Quadrilateral \(ACDB\) has \(AC=BC=DC\), \(\angle ADB=30\degree\), and \(\angle CAD=10\degree\).
Determine the measure of \(\angle ACB\).
Since \(AC=DC\), \(\triangle ACD\) is isosceles. Therefore, \(\angle CDA = \angle CAD = 10\degree\).
Thus, \(\angle CDB = \angle CDA + \angle ADB = 10\degree + 30\degree = 40\degree\).
Since \(BC = DC\), \(\triangle BCD\) is isosceles.
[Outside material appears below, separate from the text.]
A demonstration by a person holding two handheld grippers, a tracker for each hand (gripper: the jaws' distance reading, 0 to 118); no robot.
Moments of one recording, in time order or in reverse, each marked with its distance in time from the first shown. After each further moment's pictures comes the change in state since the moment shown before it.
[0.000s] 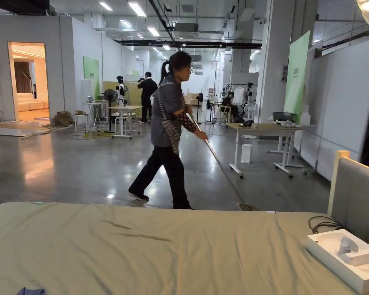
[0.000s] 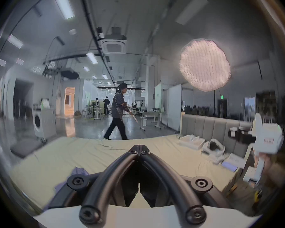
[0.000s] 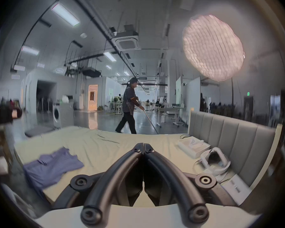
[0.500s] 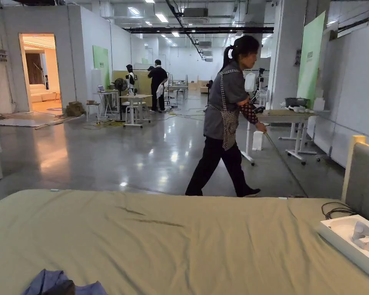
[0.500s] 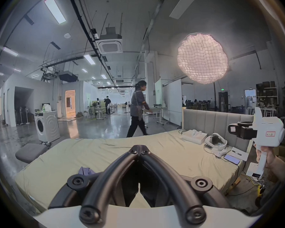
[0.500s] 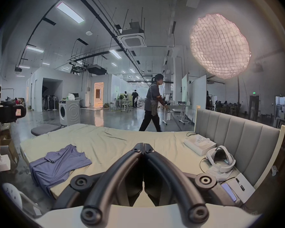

Therefore, \(\angle CBD = \angle CDB = 40\degree\).
Since the angles in a triangle sum to \(180\degree\), in \(\triangle ACD\) we have \[\begin{aligned} \angle CAD + \angle CDA + \angle ACD &= 180\degree\\ 10\degree + 10\degree + \angle ACD &= 180\degree\\ 20\degree + \angle ACD &= 180\degree\\ \angle ACD &= 160\degree \end{aligned}\]
Since the angles in a triangle sum to \(180\degree\), in \(\triangle BCD\) we have \[\begin{aligned} \angle CDB + \angle CBD + \angle BCD &= 180\degree\\ 40\degree + 40\degree + \angle BCD &= 180\degree\\ 80\degree + \angle BCD &= 180\degree\\ \angle BCD &= 100\degree \end{aligned}\]
Since \(\angle ACD = \angle ACB + \angle BCD\), we have \(160\degree = \angle ACB + 100\degree\). Therefore, \(\angle ACB = 160\degree - 100\degree = 60\degree\).
Extension:
Suppose \(\angle ADB=30\degree\) and \(\angle CAD=x\degree\). Show that \(\angle ACB = 60\degree\).